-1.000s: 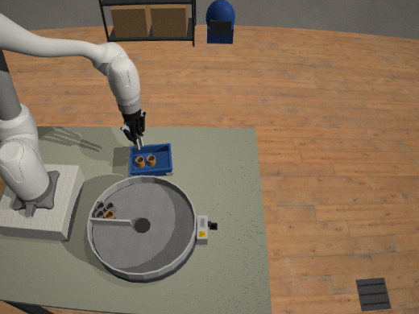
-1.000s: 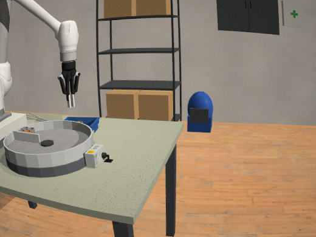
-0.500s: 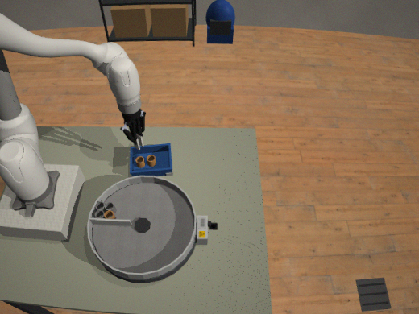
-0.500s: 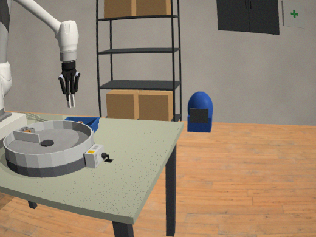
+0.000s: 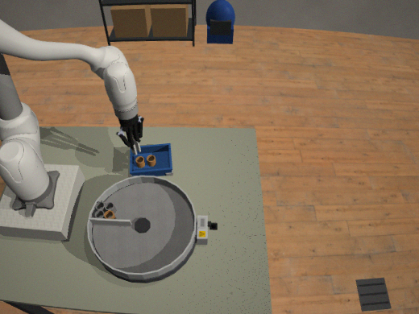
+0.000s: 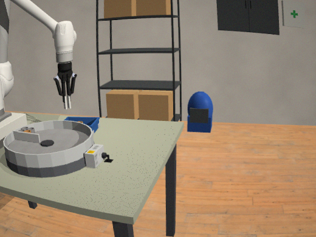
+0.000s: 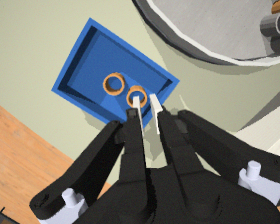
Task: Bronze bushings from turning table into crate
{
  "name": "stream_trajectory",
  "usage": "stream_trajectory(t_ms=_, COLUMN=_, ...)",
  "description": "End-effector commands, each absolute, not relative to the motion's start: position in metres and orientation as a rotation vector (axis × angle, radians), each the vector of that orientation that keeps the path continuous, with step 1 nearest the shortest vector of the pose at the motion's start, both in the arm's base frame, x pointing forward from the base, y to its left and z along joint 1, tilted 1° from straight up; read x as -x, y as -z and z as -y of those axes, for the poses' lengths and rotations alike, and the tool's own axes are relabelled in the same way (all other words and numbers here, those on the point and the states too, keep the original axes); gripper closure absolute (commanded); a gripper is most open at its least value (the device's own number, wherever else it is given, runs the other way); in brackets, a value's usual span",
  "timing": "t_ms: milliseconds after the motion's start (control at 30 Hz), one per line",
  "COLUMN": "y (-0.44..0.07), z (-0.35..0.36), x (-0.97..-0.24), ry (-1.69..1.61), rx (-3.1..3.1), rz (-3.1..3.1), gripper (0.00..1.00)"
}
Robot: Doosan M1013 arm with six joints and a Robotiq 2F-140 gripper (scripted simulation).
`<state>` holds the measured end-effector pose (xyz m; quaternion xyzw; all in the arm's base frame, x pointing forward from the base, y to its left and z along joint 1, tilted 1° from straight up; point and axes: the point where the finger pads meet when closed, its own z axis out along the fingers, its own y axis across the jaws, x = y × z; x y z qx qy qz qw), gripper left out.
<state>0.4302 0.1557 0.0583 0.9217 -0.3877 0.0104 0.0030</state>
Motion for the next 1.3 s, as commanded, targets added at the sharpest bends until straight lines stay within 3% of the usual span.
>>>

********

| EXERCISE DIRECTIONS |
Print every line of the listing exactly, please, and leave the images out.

| OUTPUT OF THE TASK |
-1.000s: 
-1.000s: 
-0.500s: 
-0.500s: 
+0.000s: 
+0.000s: 
+0.000s: 
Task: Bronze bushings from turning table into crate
{
  "name": "stream_trajectory",
  "usage": "stream_trajectory(t_ms=_, COLUMN=_, ...)",
  "description": "End-effector commands, each absolute, not relative to the motion's start: position in metres and orientation as a rotation vector (axis × angle, radians), each the vector of that orientation that keeps the path continuous, with step 1 nearest the shortest vector of the pose at the motion's start, both in the arm's base frame, x pointing forward from the base, y to its left and z along joint 1, tilted 1° from straight up; read x as -x, y as -z and z as -y of those axes, for the poses' lengths and rotations alike, and the tool's own axes are relabelled in the same way (all other words and numbers here, those on the point and the states too, keep the original axes); gripper closure absolute (commanded); a gripper is most open at its least value (the device's own number, wherever else it is given, runs the other way); in brackets, a value's usual span",
  "timing": "t_ms: milliseconds after the motion's start (control at 30 Hz), one per line",
  "COLUMN": "y (-0.44..0.07), z (-0.35..0.36), x (-0.97..-0.24), ry (-1.69..1.61), rx (-3.1..3.1), rz (-3.1..3.1), gripper (0.00..1.00)"
}
Robot: Doosan M1013 arm with six joints and a Robotiq 2F-140 gripper (scripted simulation).
`<state>` holds the measured end-effector pose (xyz m; quaternion xyzw; all in the arm's base frame, x pointing forward from the base, y to its left and z along joint 1, tilted 1° from straight up; point and axes: the point where the finger pads meet when closed, its own z axis out along the fingers, its own y axis across the jaws, x = y × z; x y z qx qy qz qw), gripper left out.
<state>0.4302 0.1557 0.0583 0.9217 -0.3877 0.0104 0.0030</state>
Motion for the next 1.3 s, as commanded, targets added at the sharpest bends until straight lines stay within 3% of the usual span.
>>>

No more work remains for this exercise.